> _What you should do_:
Set down the data below in full, exactly as it reads, but without the pictures.

*** Opening Data for review ***

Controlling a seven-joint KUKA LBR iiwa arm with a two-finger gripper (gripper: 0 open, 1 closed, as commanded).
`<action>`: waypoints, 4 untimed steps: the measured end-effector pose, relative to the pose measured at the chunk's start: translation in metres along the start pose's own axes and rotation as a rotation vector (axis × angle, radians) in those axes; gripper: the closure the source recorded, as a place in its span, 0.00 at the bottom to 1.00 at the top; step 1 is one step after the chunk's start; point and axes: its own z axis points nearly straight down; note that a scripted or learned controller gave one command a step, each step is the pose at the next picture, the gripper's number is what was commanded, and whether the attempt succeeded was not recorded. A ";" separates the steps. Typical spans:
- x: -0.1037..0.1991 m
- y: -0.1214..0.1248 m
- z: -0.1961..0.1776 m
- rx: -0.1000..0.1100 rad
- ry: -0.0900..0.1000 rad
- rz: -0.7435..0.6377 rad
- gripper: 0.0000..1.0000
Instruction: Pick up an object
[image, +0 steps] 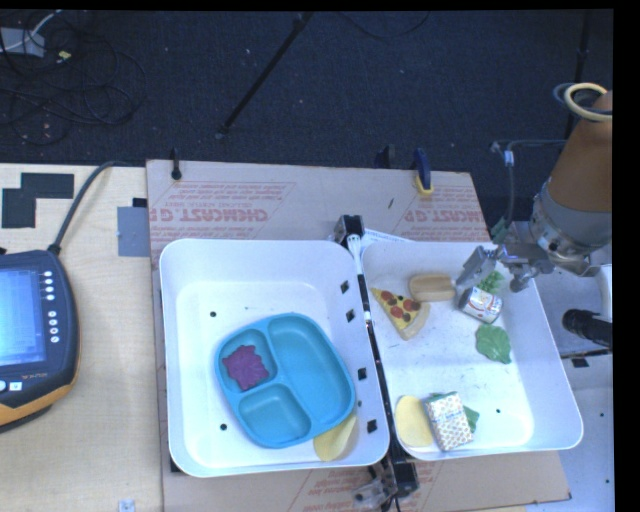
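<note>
My gripper (484, 283) hangs over the upper right part of the right bin (560, 420), and I can see a small white and green object (484, 304) just under its tips; whether the fingers are apart or closed on it I cannot tell. Just left of it lies a tan block (432, 287), touching a pizza slice toy (402, 311) near the divider between the bins. A green leafy piece (493, 344) sits just below the gripper. Along the near edge, a yellow piece (411, 421) touches a patterned box (450, 420). The middle of that bin's floor is bare. In the left bin (190, 300) a blue divided tray (290, 380) holds a purple item (245, 366).
</note>
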 end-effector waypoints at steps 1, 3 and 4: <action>0.043 0.054 0.093 -0.002 0.000 -0.003 0.00; 0.066 0.051 0.149 0.012 0.000 0.003 0.00; 0.067 0.049 0.150 0.010 -0.002 0.004 0.00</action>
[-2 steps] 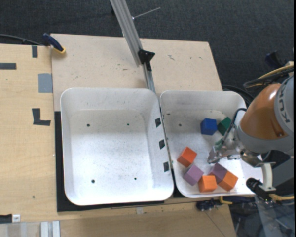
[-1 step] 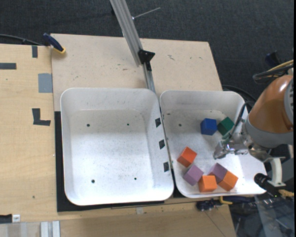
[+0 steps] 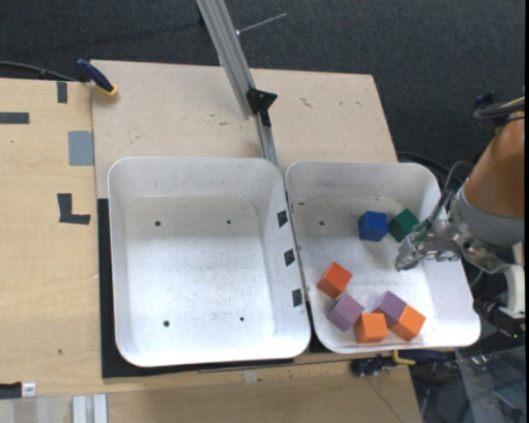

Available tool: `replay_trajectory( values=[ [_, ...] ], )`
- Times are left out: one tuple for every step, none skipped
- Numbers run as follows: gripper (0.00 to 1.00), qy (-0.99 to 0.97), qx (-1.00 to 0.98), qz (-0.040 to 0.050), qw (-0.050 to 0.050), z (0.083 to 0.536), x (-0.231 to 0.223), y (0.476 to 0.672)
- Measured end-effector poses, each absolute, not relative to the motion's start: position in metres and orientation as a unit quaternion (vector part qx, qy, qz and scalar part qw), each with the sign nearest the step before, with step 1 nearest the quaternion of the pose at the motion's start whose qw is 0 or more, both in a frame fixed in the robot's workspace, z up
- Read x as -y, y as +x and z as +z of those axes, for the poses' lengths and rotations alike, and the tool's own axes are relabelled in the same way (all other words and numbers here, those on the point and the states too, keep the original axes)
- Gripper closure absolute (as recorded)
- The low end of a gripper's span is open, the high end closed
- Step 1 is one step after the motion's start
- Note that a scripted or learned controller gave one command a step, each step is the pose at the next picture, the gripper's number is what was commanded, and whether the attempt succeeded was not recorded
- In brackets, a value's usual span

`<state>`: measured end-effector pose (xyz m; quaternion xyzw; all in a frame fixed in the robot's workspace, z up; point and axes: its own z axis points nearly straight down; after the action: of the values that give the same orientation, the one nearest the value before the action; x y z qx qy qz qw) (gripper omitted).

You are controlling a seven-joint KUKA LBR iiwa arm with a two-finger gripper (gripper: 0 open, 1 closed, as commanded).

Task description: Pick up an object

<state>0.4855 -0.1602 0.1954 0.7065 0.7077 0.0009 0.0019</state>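
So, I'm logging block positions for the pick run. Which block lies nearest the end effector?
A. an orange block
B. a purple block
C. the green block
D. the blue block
C: the green block sits right beside the end effector in the right bin, with the blue block just past it.
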Motion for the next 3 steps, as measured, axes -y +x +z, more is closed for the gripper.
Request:
replay_trajectory(
  values=[
    [1.00,0.705,-0.709,0.0002,-0.001,0.192,0.112,0.493],
    [1.00,0.704,-0.710,0.0005,-0.002,0.198,0.048,0.493],
    [1.00,0.705,-0.710,-0.0002,-0.002,0.198,-0.005,0.491]
  ],
)
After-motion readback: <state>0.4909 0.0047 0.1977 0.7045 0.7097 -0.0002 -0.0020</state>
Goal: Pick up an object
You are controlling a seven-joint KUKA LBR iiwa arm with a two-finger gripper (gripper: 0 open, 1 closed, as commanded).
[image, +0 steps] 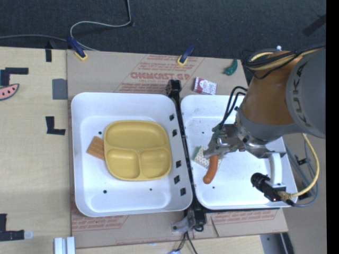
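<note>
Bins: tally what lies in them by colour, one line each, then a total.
Yellow: 1, the divided plate in the left bin.
Tan: 1, a flat piece tucked under that plate's left edge.
Orange: 1, a hot dog in the right bin, below the gripper.
Pale: 1, a small patterned piece beside it.
Total: 4

We note grey arm (312, 97) w/ broad orange band (270, 97), black & yellow cables (312, 163) alongside, metallic gripper (220, 144) assy.
</note>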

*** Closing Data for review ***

> _Result for this task_:
Controlling a seven-joint KUKA LBR iiwa arm with a two-finger gripper (gripper: 0 open, 1 closed, as commanded).
`<action>`: waypoints, 4 untimed steps: the measured end-effector pose, relative to the pose measured at the chunk's start: translation in metres along the start pose's own axes and rotation as a rotation vector (axis × angle, radians) in those axes; gripper: the closure the source recorded, as a place in its span, 0.00 at the bottom to 1.00 at the top; step 1 is one step after the chunk's start; point and axes: its own z axis points nearly straight down; note that a scripted or learned controller gave one command a step, each step is the pose at the next picture, the gripper's number is what was commanded, and whether the attempt succeeded was not recorded. A ";" separates the steps. Typical spans:
- x: -0.1037..0.1991 m
- y: -0.1214..0.1248 m
- z: -0.1961..0.1776 m
- rx: -0.1000..0.1100 rad
- ry: -0.0900..0.1000 rad
- rz: -0.7435..0.6377 rad
- gripper: 0.0000..1.0000
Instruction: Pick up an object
[image, +0 steps] 
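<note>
My gripper (484, 283) hangs over the upper right part of the right bin (560, 420), and I can see a small white and green object (484, 304) just under its tips; whether the fingers are apart or closed on it I cannot tell. Just left of it lies a tan block (432, 287), touching a pizza slice toy (402, 311) near the divider between the bins. A green leafy piece (493, 344) sits just below the gripper. Along the near edge, a yellow piece (411, 421) touches a patterned box (450, 420). The middle of that bin's floor is bare. In the left bin (190, 300) a blue divided tray (290, 380) holds a purple item (245, 366).
</note>
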 end-effector waypoints at steps 1, 3 and 4: <action>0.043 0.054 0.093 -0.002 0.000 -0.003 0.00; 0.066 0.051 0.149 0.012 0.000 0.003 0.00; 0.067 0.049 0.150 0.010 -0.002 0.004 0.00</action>
[-2 steps] 
[-1 step] 
[+0 steps] 

Available tool: `replay_trajectory( values=[ [_, ...] ], )`
- Times are left out: one tuple for every step, none skipped
- Numbers run as follows: gripper (0.00 to 1.00), qy (-0.99 to 0.97), qx (-1.00 to 0.98), qz (-0.040 to 0.050), qw (-0.050 to 0.050), z (0.083 to 0.536), x (-0.231 to 0.223), y (0.476 to 0.672)
- Measured end-effector poses, each absolute, not relative to the motion's start: position in metres and orientation as a unit quaternion (vector part qx, qy, qz and scalar part qw), each with the sign nearest the step before, with step 1 nearest the quaternion of the pose at the motion's start whose qw is 0 or more, both in a frame fixed in the robot's workspace, z up
- Read x as -y, y as +x and z as +z of those axes, for the poses' lengths and rotations alike, and the tool's own axes are relabelled in the same way (all other words and numbers here, those on the point and the states too, keep the original axes)
- Gripper closure absolute (as recorded)
- The low end of a gripper's span is open, the high end closed
- Step 1 is one step after the motion's start
- Note that a scripted or learned controller gave one command a step, each step is the pose at the next picture, the gripper's number is what was commanded, and whether the attempt succeeded was not recorded
- In brackets, a value's usual span

`<state>`: measured end-effector pose (xyz m; quaternion xyzw; all in a frame fixed in the robot's workspace, z up; point and axes: its own z axis points nearly straight down; after the action: of the values that give the same orientation, the one nearest the value before the action; x y z qx qy qz qw) (gripper omitted).

You are controlling a seven-joint KUKA LBR iiwa arm with a two-finger gripper (gripper: 0 open, 1 closed, as commanded).

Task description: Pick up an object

<state>0.4855 -0.1602 0.1954 0.7065 0.7077 0.0009 0.0019</state>
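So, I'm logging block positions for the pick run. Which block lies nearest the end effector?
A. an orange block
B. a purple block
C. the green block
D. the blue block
C: the green block sits right beside the end effector in the right bin, with the blue block just past it.
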Motion for the next 3 steps, as measured, axes -y +x +z, more is closed for the gripper.
Request:
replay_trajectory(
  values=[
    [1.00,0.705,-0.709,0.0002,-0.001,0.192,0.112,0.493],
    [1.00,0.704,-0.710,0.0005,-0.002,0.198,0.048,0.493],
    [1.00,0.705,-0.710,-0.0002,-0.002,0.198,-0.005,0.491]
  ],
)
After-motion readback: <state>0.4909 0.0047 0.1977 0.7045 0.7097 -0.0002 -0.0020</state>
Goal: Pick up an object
You are controlling a seven-joint KUKA LBR iiwa arm with a two-finger gripper (gripper: 0 open, 1 closed, as commanded).
[image, +0 steps] 
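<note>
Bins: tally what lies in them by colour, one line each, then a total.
Yellow: 1, the divided plate in the left bin.
Tan: 1, a flat piece tucked under that plate's left edge.
Orange: 1, a hot dog in the right bin, below the gripper.
Pale: 1, a small patterned piece beside it.
Total: 4

We note grey arm (312, 97) w/ broad orange band (270, 97), black & yellow cables (312, 163) alongside, metallic gripper (220, 144) assy.
</note>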

The exercise concludes with this answer.